#### ACTIVITY
Write out all records as given; omit images.

#### PROVIDED DATA
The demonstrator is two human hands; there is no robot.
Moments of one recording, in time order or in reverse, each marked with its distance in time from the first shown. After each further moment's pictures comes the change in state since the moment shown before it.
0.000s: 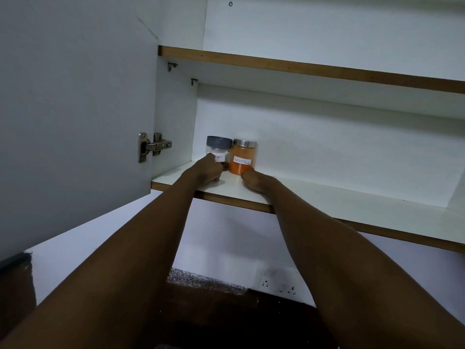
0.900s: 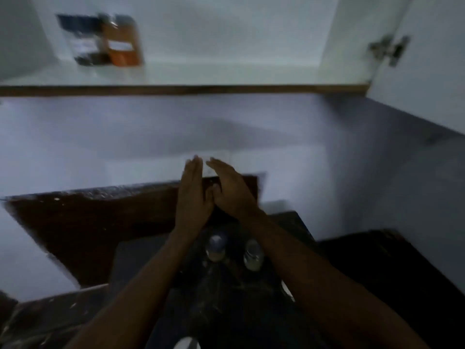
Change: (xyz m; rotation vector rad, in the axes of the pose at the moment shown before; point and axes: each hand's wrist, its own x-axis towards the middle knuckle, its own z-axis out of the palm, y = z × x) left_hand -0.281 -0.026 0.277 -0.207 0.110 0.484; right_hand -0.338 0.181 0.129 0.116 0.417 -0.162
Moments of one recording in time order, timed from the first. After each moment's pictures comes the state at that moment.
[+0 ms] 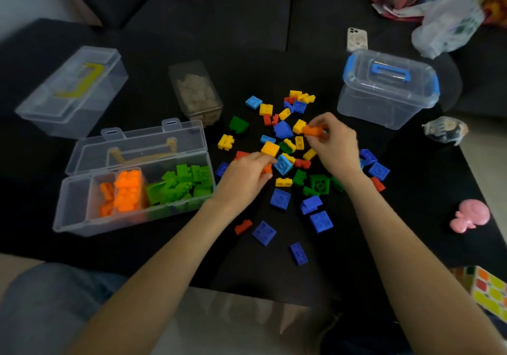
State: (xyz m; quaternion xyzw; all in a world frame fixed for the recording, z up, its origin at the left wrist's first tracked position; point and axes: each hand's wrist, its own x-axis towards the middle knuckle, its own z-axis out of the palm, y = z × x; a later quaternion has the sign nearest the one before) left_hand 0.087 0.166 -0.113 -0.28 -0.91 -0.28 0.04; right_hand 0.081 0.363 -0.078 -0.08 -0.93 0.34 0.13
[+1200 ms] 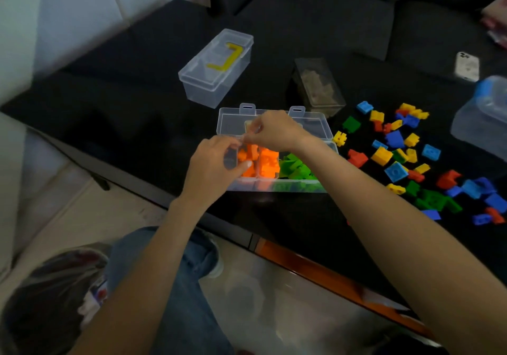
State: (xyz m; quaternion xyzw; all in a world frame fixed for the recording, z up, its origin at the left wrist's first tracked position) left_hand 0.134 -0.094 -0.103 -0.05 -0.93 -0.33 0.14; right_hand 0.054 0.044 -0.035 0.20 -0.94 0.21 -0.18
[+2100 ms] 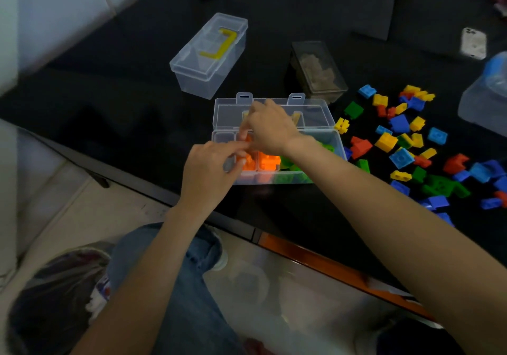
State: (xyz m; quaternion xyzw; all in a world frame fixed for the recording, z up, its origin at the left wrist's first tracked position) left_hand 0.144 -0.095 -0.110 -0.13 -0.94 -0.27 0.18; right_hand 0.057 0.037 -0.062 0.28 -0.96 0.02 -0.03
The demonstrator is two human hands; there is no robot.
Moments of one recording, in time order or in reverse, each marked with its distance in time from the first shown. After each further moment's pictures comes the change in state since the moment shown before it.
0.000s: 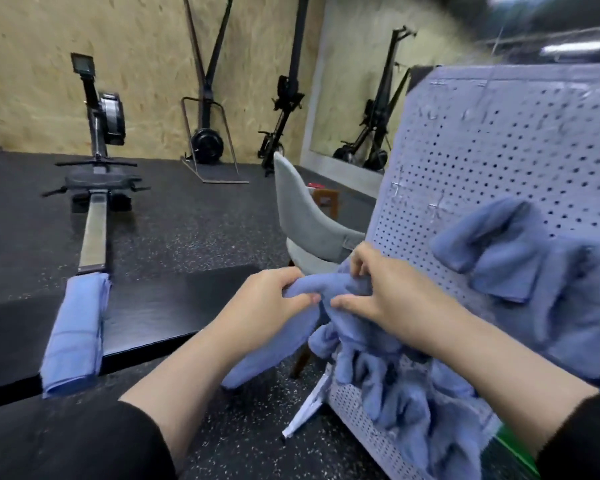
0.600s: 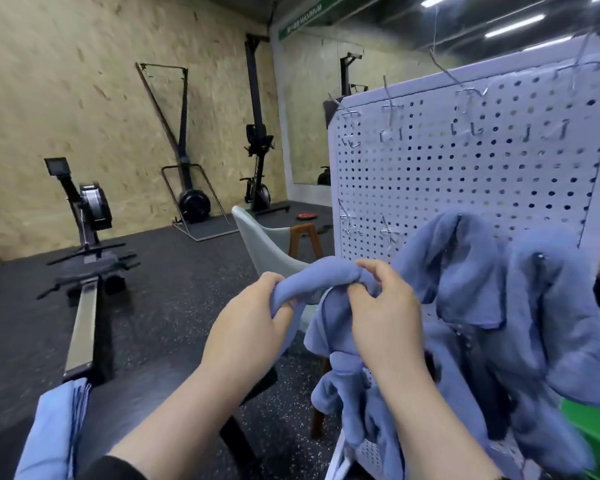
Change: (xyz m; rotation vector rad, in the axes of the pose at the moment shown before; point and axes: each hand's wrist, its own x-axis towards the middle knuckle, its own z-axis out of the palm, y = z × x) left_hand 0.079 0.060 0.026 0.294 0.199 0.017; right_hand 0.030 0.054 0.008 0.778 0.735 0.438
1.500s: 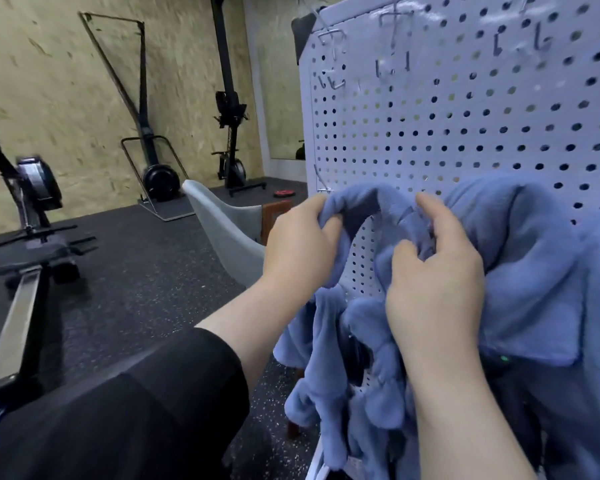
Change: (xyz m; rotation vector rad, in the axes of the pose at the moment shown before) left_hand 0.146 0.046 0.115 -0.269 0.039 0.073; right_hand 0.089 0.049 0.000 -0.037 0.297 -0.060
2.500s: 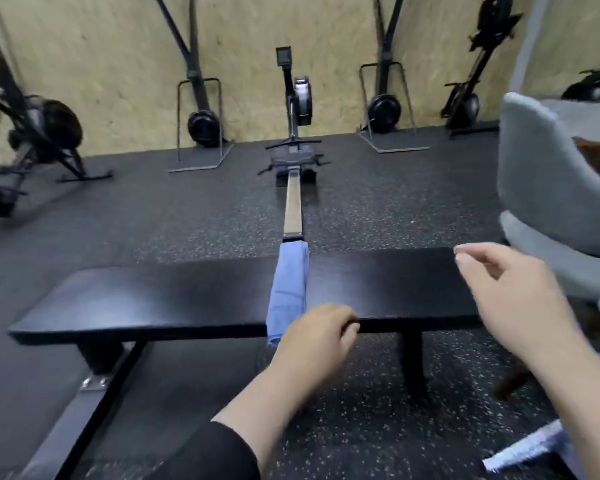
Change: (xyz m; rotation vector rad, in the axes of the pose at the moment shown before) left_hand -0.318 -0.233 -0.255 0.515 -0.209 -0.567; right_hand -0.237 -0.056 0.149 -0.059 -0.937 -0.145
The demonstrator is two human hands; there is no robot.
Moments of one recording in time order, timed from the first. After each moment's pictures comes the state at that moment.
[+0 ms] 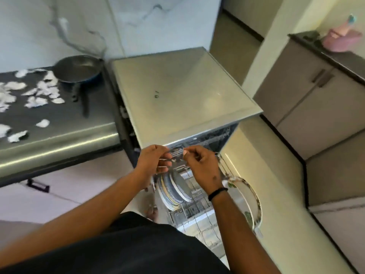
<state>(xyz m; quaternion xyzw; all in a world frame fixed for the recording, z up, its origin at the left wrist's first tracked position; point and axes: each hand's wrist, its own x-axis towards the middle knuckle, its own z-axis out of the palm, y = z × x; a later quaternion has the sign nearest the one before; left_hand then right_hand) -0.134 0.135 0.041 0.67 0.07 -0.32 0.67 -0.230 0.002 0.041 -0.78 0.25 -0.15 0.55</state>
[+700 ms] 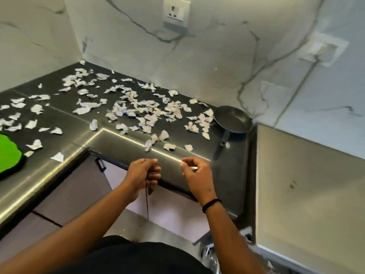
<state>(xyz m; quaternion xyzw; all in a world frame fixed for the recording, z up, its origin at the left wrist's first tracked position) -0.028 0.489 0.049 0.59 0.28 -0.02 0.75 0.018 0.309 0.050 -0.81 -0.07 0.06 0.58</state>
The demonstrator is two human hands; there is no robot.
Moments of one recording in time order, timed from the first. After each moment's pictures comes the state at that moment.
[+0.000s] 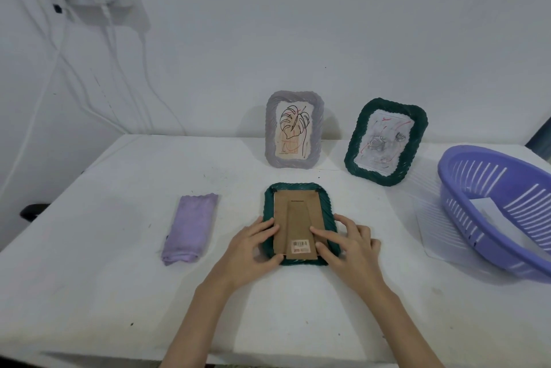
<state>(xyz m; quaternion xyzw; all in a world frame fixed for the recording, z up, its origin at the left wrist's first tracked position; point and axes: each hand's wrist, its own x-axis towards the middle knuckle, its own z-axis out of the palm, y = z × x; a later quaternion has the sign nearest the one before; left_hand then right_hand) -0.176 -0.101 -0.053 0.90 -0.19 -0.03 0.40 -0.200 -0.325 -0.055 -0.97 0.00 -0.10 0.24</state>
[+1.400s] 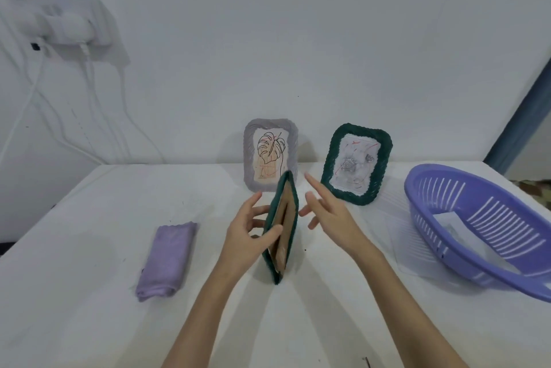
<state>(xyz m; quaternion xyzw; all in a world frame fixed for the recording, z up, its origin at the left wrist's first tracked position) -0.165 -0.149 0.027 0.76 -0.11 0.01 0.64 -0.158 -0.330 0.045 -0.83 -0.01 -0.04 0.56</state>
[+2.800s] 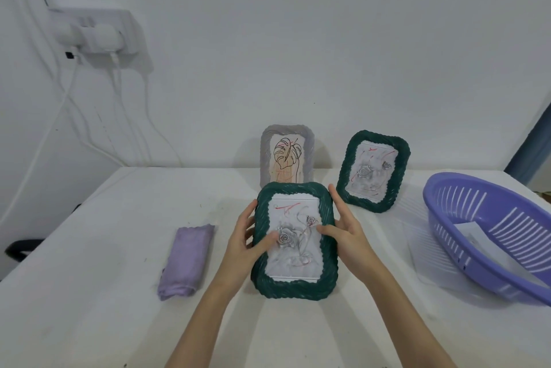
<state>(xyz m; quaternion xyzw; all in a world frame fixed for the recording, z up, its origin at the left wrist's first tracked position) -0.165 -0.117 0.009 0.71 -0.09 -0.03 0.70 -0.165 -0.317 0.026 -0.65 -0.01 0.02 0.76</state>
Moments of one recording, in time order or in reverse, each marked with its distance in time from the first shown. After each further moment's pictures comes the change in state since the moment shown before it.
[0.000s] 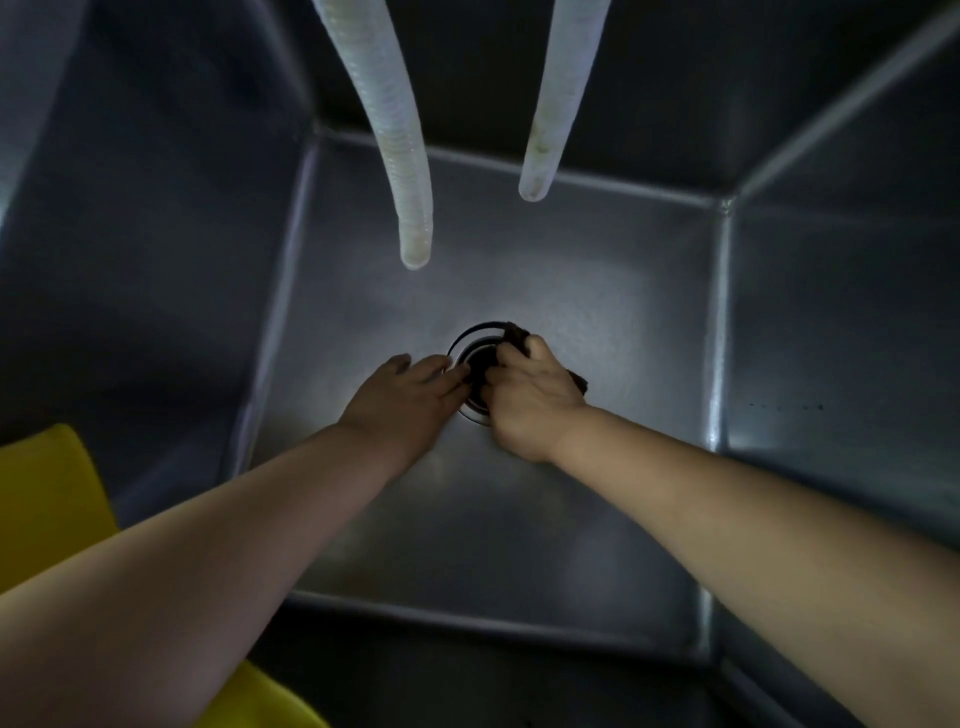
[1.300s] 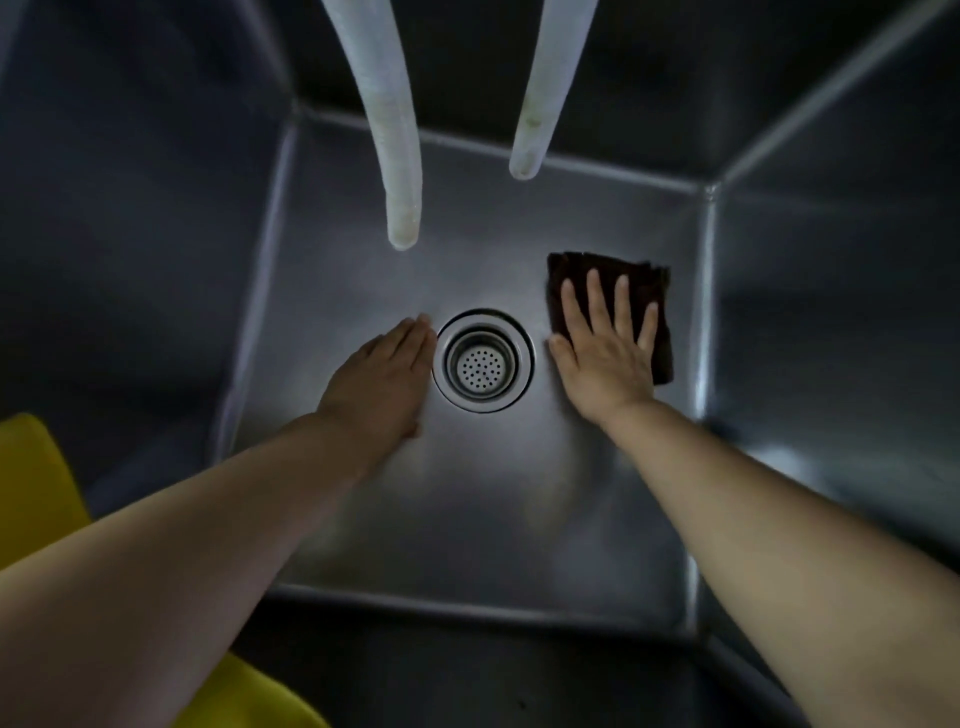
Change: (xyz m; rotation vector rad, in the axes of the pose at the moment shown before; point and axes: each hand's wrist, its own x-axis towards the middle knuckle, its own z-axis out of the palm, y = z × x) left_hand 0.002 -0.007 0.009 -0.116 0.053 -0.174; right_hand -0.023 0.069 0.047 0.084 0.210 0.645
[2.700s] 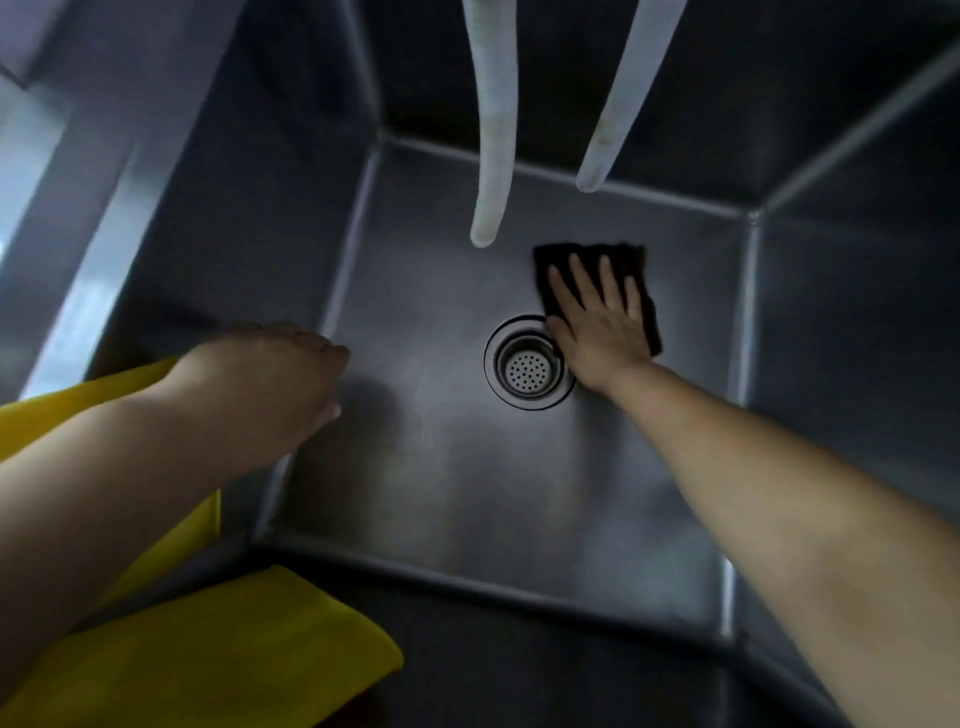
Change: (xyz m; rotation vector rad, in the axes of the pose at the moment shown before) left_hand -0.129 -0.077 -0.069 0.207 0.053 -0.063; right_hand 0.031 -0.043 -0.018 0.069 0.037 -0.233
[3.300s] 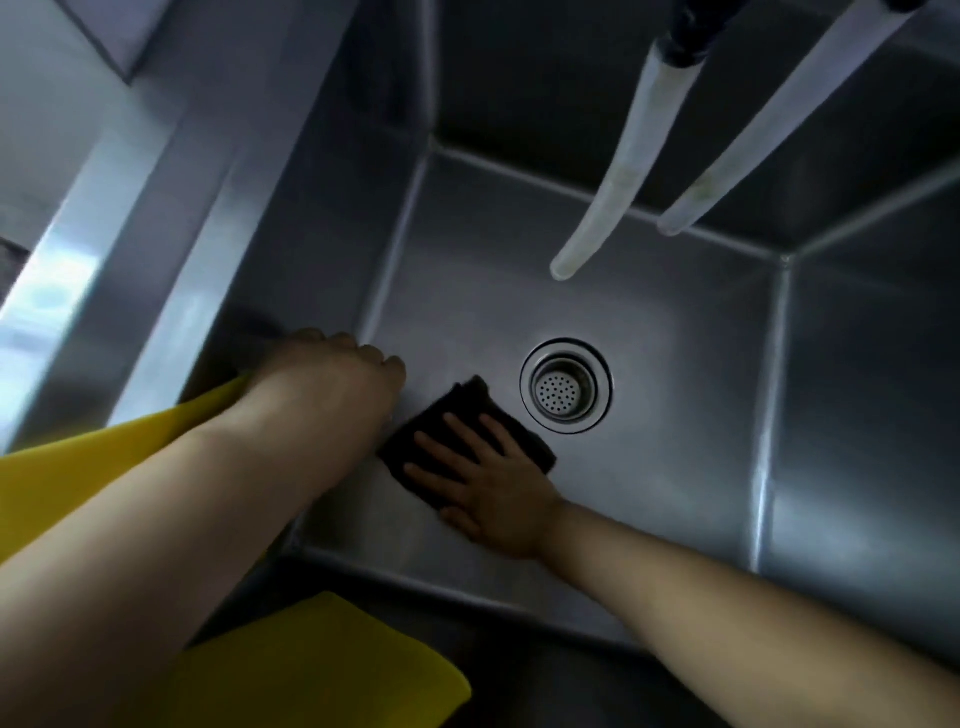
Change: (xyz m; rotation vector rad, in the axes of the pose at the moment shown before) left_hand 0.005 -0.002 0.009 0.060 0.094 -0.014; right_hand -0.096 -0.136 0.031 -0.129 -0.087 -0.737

#### EXPECTED ANSWER
The demonstrator is two human hands; there is no robot.
Moments of one recording, in time order or in reverse, each marked with its distance in time from the first shown. After each further moment's pictures comes the change in state since the moment shown before it.
0.000s: 
0.900s: 
Change: (xyz m; rotation vector rad, in the axes of the pose at the moment shown before; point and axes: each hand's wrist, its own x-axis towards the middle knuckle, its own z-axis out of the palm, y = z × x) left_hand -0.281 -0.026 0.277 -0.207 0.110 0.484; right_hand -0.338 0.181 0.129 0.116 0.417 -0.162
Moments of one recording in time order, timed from the first. After each moment's pictures comes the state at that moment.
[+0 ms] 
State: (xyz m; quaternion xyzw; all in a world frame fixed for the recording, z up, its origin at the left wrist's first tracked position; point and axes: each hand's wrist, its own x-axis towards the middle knuckle, its own z-axis out of the palm, y = z × x; a later quaternion has the sign nearest the one before) left_hand 0.087 0.166 -0.113 -0.28 -0.91 -0.28 0.04; right_hand 0.081 0.363 -0.078 -0.08 -0.93 0.34 0.13
[+1200 ms] 
State: (xyz m; quaternion xyzw; all in a world frame fixed for the recording, z up, its origin at the left wrist's first tracked position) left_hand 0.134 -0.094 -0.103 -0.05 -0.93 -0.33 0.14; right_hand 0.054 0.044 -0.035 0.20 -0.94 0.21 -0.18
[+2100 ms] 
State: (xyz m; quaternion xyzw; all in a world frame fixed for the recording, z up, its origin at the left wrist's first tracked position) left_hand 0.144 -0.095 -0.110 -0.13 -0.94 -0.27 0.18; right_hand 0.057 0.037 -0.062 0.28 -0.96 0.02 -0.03
The demonstrator is two human hands; there is no robot.
Moments of one recording, in time order or in reverse, each marked with its distance in time from the first shown. After each further moment's pictures comes the change in state since the moment shown before it.
0.000s: 
0.600s: 
Change: (xyz m; rotation vector rad, in the axes of the pose at the moment shown before; point and axes: each hand's wrist, its own x-axis towards the middle knuckle, its own z-axis out of the palm, y = z × x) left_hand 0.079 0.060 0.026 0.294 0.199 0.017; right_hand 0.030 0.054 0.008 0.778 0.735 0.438
1.500s: 
Change: (xyz m; rotation vector rad, in the axes of the pose at the moment shown before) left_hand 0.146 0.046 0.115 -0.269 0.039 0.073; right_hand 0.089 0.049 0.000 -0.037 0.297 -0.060
2.500s: 
Change: (xyz m; rotation vector rad, in the axes of the pose at the moment shown before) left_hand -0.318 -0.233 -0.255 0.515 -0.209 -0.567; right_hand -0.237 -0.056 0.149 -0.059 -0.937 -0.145
The demonstrator is two human hands; there is no robot.
Moments of one recording in time order, timed from the first. After each moment's pictures comes the state at that moment.
[+0 ms] 
<state>(xyz m; quaternion xyzw; all in a world frame fixed for the recording, z up, its origin at the left wrist's first tracked position; point and axes: each hand's wrist, its own x-axis towards the middle knuckle, its own z-axis out of the palm, y = z × x; a later quaternion has the sign nearest the one before; left_hand then right_hand) -0.134 0.135 0.041 0.67 0.07 -0.32 0.67 -0.230 0.002 0.041 -0.78 0.25 -0.15 0.55</state>
[+700 ms] 
<state>(xyz m; quaternion xyzw; all in a world frame fixed for the recording, z up, its origin at the left wrist's first tracked position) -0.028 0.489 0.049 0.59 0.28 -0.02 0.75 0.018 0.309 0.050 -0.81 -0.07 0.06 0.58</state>
The demonstrator is two human hands; there is no robot.
Moments of one recording in time order, timed from the first. After each moment's pictures comes the state at that moment.
[+0.000s] 
<state>(xyz m; quaternion xyzw; all in a world frame fixed for the recording, z up, its origin at the left wrist's first tracked position; point and axes: each hand's wrist, its own x-axis towards the middle knuckle, its own z-axis out of the palm, y = z × x; a later quaternion has the sign nearest the one before; left_hand then right_hand) -0.176 -0.101 -0.053 0.90 -0.19 -0.03 0.40 -0.200 -0.325 -0.055 -0.97 0.00 -0.10 0.24</state>
[+1.400s] 
<state>(xyz m; quaternion xyzw; all in a world frame fixed for the recording, z up, its origin at the left wrist's first tracked position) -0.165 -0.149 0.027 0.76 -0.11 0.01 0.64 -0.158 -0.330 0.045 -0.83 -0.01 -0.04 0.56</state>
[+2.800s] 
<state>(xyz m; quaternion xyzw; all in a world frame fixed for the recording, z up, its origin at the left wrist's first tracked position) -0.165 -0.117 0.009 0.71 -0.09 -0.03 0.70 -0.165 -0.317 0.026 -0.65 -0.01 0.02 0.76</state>
Moments of one recording, in time order or in reverse, each marked with its distance in time from the first shown. After each further moment's pictures comes the change in state since the moment shown before it.
[0.000s] 
[1.300s] 
Change: (xyz m; rotation vector rad, in the axes of the pose at the moment shown before; point and axes: each hand's wrist, its own x-axis towards the middle knuckle, its own z-axis out of the palm, y = z × x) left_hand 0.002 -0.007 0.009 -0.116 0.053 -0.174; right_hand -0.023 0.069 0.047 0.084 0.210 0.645
[2.700s] 
Change: (xyz m; rotation vector rad, in the axes of the pose at the moment shown before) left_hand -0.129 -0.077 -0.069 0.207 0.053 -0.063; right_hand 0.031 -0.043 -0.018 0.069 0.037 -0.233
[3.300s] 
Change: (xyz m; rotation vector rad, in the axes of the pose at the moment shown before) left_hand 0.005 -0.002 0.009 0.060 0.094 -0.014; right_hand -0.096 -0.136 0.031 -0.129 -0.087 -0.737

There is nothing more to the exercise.